──────── Given records ────────

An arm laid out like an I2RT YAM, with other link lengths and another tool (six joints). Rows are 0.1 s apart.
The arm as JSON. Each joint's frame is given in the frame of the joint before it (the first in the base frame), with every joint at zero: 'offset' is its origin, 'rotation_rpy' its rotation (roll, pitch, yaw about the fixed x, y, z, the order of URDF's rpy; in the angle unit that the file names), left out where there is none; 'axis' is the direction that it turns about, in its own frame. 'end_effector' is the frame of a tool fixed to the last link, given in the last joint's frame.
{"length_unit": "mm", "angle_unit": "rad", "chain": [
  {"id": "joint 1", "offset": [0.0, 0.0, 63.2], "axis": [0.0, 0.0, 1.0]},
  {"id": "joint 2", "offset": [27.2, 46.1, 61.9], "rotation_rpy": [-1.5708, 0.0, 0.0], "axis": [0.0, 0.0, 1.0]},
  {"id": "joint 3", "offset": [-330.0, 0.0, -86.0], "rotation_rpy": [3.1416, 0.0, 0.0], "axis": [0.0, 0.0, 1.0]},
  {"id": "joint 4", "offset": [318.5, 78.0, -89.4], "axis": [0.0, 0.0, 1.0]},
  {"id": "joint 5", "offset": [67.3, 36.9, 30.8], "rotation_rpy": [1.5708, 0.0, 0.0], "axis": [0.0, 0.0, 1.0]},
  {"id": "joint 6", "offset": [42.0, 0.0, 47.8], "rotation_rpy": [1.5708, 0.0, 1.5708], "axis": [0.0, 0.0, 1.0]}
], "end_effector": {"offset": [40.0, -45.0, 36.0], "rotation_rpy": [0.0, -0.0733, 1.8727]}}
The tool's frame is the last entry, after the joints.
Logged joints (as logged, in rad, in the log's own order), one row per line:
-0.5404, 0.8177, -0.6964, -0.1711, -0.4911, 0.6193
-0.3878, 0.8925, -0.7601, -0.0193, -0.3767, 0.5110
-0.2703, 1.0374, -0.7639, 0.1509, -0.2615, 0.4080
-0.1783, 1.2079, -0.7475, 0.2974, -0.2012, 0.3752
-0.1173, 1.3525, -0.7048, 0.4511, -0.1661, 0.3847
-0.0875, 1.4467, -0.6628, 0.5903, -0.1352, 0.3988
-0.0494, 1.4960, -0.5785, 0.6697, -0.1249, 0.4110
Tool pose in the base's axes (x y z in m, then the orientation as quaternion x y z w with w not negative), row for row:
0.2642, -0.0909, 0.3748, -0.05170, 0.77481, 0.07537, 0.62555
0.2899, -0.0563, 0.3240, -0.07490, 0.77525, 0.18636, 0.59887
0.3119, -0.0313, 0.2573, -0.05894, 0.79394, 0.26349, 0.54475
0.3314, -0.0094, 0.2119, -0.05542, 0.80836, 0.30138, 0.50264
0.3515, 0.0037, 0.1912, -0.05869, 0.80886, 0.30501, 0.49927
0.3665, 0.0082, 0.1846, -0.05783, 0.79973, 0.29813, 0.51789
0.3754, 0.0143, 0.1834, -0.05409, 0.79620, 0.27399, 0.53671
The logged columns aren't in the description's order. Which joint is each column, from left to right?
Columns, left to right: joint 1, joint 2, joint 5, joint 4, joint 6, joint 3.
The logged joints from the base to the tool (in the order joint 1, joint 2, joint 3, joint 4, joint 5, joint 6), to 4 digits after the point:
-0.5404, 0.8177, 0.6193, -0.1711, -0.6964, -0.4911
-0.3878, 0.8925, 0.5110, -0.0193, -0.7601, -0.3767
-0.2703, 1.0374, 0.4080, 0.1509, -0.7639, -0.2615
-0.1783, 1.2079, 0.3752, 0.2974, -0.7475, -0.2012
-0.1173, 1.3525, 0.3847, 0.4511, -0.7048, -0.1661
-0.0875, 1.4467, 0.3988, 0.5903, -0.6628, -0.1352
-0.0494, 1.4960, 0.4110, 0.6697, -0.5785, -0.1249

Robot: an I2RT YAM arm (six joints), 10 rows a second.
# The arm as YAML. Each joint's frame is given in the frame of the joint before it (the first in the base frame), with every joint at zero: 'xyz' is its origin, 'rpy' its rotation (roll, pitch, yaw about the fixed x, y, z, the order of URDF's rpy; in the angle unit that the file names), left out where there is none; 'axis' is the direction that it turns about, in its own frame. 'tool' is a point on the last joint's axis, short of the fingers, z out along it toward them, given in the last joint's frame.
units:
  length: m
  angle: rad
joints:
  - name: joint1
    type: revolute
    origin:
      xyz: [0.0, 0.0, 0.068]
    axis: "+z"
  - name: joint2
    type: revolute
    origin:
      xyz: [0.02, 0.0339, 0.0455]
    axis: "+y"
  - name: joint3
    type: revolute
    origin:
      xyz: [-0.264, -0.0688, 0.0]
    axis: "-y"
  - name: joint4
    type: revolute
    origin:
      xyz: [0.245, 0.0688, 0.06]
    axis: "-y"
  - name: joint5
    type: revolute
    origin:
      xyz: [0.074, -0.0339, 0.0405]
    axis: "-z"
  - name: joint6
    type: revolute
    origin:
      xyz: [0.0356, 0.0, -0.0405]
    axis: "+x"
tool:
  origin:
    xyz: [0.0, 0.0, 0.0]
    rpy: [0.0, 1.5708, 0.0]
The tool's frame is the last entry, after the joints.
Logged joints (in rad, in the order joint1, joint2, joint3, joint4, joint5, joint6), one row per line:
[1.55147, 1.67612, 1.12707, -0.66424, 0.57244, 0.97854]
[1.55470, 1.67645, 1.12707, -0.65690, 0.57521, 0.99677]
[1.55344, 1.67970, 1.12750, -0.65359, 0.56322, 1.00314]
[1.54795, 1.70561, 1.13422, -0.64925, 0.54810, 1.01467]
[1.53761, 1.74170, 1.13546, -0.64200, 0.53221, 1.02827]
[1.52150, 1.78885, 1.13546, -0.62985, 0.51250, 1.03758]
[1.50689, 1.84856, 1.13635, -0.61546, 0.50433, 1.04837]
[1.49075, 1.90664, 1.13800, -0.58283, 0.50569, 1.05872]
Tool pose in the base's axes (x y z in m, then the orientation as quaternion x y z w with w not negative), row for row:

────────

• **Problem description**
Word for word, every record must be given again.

• **Solution to this exercise**
An arm laid out like an I2RT YAM, with other link lengths and another tool (six joints). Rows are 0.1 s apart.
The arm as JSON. Each joint's frame is given in the frame of the joint before it (the first in the base frame), with every joint at zero: 'offset' is its origin, 'rotation_rpy' its rotation (roll, pitch, yaw about the fixed x, y, z, the order of URDF's rpy; in the angle unit that the file names), left out where there is none; 'axis' is the direction that it turns about, in its own frame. 'end_effector' is the frame of a tool fixed to the last link, given in the last joint's frame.
{"length_unit": "mm", "angle_unit": "rad", "chain": [
  {"id": "joint 1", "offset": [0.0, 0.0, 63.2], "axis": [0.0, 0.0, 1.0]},
  {"id": "joint 2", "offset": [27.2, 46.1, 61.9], "rotation_rpy": [-1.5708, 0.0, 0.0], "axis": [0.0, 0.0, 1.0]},
  {"id": "joint 3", "offset": [-330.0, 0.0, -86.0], "rotation_rpy": [3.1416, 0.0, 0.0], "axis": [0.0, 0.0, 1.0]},
  {"id": "joint 4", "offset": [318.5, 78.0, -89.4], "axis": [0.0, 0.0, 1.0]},
  {"id": "joint 5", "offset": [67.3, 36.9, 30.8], "rotation_rpy": [1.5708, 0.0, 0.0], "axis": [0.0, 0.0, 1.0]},
  {"id": "joint 6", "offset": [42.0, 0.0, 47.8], "rotation_rpy": [1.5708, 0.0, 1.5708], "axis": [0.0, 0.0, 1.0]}
], "end_effector": {"offset": [40.0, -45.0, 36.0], "rotation_rpy": [0.0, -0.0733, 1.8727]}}
The tool's frame is the last entry, after the joints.
Logged joints (as logged, in rad, in the log's own order), one row per line:
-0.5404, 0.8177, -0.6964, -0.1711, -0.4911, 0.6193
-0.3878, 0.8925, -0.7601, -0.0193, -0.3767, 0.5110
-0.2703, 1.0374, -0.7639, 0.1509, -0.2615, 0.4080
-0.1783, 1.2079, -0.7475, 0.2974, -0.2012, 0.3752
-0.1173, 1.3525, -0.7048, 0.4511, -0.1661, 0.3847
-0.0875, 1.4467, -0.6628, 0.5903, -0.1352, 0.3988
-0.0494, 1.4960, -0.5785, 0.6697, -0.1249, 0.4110
Tool pose in the base's axes (x y z in m, then the orientation as quaternion x y z w with w not negative), row for row:
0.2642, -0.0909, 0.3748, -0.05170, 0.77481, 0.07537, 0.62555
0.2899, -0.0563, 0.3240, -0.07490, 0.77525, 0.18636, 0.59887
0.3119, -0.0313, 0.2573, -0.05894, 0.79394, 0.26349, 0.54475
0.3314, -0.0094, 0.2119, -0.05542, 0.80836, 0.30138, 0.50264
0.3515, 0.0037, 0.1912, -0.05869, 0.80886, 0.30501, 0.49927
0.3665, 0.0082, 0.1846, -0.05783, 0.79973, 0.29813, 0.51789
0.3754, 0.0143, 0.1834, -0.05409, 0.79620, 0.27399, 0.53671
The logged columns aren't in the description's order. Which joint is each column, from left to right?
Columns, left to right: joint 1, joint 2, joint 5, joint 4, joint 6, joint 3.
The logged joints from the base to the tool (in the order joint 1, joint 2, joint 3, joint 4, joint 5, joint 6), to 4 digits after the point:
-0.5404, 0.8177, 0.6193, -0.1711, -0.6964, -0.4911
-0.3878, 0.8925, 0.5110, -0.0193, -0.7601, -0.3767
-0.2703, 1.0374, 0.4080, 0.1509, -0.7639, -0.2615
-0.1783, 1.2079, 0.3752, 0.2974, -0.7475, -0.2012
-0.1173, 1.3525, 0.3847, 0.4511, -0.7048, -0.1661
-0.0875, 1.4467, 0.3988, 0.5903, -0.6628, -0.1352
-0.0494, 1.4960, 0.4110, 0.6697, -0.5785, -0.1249

Robot: an I2RT YAM arm (six joints), 10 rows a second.
# The arm as YAML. Each joint's frame is given in the frame of the joint before it (the first in the base frame), with every joint at zero: 'xyz' is its origin, 'rpy' its rotation (roll, pitch, yaw about the fixed x, y, z, the order of URDF's rpy; in the angle unit that the file names), left out where there is none; 'axis' is the direction that it turns about, in its own frame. 'tool' is a point on the last joint's axis, short of the fingers, z out along it toward them, given in the last joint's frame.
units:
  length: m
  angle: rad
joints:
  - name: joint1
    type: revolute
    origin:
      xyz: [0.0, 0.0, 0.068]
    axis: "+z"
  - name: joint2
    type: revolute
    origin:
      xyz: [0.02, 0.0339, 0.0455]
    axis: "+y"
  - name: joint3
    type: revolute
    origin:
      xyz: [-0.264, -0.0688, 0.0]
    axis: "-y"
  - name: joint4
    type: revolute
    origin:
      xyz: [0.245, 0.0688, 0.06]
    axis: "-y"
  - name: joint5
    type: revolute
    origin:
      xyz: [0.074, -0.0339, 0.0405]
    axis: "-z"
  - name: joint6
    type: revolute
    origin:
      xyz: [0.0356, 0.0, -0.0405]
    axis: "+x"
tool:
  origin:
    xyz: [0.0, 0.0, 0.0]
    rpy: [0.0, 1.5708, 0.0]
The tool's frame is the last entry, after the joints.
Logged joints (in rad, in the order joint1, joint2, joint3, joint4, joint5, joint6), one row per line:
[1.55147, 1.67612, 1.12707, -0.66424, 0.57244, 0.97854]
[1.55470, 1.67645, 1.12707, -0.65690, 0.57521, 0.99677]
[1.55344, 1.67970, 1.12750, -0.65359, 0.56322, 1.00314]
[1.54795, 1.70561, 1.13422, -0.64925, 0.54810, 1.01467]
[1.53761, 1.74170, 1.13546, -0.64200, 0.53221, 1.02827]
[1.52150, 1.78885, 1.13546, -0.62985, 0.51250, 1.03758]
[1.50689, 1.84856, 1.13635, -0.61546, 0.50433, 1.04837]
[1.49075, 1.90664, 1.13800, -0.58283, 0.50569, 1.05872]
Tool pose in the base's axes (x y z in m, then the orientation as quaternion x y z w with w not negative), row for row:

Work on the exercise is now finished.